May 22, 2000 (Computerworld) -- DLJdirect Inc. last week became the latest online brokerage to jump on the voice-recognition bandwagon. The company signed a deal with Boston-based SpeechWorks International Inc., one of the two major software players in voice recognition.
DLJdirect, a subsidiary of Donaldson, Lufkin & Jenrette Inc. in New York, plans to roll out within the next few months an interactive voice response system to replace the existing "press 1 to buy a stock" system with a self-learning, natural-language capability, said DLJdirect CIO Suresh Kumar.
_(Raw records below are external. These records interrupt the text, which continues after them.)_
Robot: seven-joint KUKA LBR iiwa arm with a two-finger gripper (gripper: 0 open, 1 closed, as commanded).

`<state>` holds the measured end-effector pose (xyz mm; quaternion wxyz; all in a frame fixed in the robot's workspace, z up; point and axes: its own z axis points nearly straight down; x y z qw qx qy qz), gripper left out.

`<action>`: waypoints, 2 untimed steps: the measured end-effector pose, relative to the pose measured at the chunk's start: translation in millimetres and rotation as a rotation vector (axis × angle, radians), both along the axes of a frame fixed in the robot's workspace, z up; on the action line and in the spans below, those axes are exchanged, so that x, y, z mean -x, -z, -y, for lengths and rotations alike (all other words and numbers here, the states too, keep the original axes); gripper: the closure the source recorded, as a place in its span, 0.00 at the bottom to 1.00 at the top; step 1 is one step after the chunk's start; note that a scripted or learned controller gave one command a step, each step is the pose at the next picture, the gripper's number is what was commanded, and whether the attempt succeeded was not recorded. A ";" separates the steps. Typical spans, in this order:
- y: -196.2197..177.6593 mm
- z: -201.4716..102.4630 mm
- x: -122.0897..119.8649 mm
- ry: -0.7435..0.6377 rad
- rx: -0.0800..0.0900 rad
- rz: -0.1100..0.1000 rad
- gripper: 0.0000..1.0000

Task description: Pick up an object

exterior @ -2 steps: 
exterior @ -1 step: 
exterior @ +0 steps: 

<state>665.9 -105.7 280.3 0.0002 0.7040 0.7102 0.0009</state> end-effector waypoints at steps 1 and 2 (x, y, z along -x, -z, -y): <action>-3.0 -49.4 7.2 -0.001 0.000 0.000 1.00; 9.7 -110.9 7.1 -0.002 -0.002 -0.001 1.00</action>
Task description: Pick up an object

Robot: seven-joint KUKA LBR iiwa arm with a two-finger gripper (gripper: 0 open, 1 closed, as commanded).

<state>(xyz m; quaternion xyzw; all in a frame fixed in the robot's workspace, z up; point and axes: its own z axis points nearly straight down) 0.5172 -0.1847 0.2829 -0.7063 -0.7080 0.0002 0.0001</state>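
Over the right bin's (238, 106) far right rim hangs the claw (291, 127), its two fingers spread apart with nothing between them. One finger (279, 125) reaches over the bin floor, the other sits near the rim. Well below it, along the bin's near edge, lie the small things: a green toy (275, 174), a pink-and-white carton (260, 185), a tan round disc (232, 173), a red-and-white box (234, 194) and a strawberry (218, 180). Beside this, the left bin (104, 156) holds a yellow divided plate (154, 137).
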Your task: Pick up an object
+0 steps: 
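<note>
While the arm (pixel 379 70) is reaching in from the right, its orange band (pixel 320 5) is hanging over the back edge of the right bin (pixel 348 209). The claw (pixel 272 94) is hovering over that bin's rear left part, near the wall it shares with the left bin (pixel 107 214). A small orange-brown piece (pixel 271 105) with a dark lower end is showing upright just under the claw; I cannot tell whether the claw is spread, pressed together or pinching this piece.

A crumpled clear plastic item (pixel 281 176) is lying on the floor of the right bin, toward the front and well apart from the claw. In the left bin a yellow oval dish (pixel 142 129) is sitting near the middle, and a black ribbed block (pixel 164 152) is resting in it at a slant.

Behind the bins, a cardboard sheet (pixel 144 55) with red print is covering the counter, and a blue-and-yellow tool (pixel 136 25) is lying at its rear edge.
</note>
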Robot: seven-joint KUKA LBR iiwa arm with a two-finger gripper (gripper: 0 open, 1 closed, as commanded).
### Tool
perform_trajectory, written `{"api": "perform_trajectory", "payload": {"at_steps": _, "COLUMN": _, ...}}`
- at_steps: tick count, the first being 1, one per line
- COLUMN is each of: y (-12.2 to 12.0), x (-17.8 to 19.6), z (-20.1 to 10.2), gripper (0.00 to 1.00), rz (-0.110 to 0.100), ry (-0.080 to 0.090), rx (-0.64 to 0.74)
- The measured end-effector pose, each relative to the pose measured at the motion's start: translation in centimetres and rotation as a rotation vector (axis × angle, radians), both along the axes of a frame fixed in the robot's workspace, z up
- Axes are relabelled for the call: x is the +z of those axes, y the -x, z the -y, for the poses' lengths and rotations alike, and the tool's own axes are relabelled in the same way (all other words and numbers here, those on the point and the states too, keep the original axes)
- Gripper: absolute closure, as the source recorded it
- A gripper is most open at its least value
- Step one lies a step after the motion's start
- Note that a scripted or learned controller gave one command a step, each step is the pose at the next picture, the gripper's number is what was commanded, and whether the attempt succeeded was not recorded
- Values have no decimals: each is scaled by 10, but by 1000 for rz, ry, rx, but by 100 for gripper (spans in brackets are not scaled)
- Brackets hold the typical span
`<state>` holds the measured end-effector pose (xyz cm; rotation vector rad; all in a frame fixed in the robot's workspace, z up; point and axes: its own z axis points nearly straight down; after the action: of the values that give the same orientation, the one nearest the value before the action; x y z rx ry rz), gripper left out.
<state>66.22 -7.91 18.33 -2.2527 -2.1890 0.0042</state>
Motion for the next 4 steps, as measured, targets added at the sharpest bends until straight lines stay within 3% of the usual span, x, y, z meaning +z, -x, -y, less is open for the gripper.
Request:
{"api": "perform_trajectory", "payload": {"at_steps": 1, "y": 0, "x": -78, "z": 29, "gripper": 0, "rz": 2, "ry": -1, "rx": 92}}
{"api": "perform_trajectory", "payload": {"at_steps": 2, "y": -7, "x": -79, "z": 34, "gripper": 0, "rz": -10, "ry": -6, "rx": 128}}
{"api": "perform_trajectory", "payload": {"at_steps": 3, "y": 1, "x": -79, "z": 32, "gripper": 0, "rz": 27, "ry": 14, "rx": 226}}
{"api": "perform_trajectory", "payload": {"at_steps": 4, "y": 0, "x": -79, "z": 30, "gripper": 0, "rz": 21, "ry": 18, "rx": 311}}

The system will let a buyer call and say, "I want to buy 100 shares of company stock." The software will repeat the order and process the transaction. Customers can already place trades, get account data and look up market information by phone through a series of menu prompts.
"The new system will do exactly the same thing, except that you won't have to go through complex menus using the touch-tone telephone," Kumar said. "It'll make it a lot easier than what we have today."
A Good Match
Brokerage services are a perfect fit for voice-recognition technology, said Stuart Patterson, president and CEO of SpeechWorks. People buying and selling stock use a vocabulary too varied for easy access through menus and touch pads but small enough for software to process in real time, he said.
Other brokerages - including Charles Schwab & Co., Fidelity Investments and TD Waterhouse Group Inc. - also offer voice-recognition features, though their vendor is Nuance Communications in Menlo Park, Calif.
At DLJdirect, Kumar said the number of calls routed to the customer service department should drop from a quarter of all calls to less than one-tenth once the new voice features are added. That is desirable to brokerages because market volatility means that the call centers are often either overstaffed or understaffed.
Within the next few years, voice recognition is expected to spread to all automated phone answering systems, said Bill Hills, an analyst at Boston-based Aberdeen Group Inc. The main holdup is price and ease of installation - and the major vendors are working on both of these issues, Hills said.
The installation of a SpeechWorks system can take as little as three weeks, said Patterson.
"If there's a Web site, the whole process is, generally speaking, easier," he said. "We can reuse 80% to 90% of that infrastructure. But even connecting to the back end, if it's one simple order status check, can also be quick."
Pricing ranges from $100,000 to millions of dollars, he added, but prepackaged systems run as little as $40,000.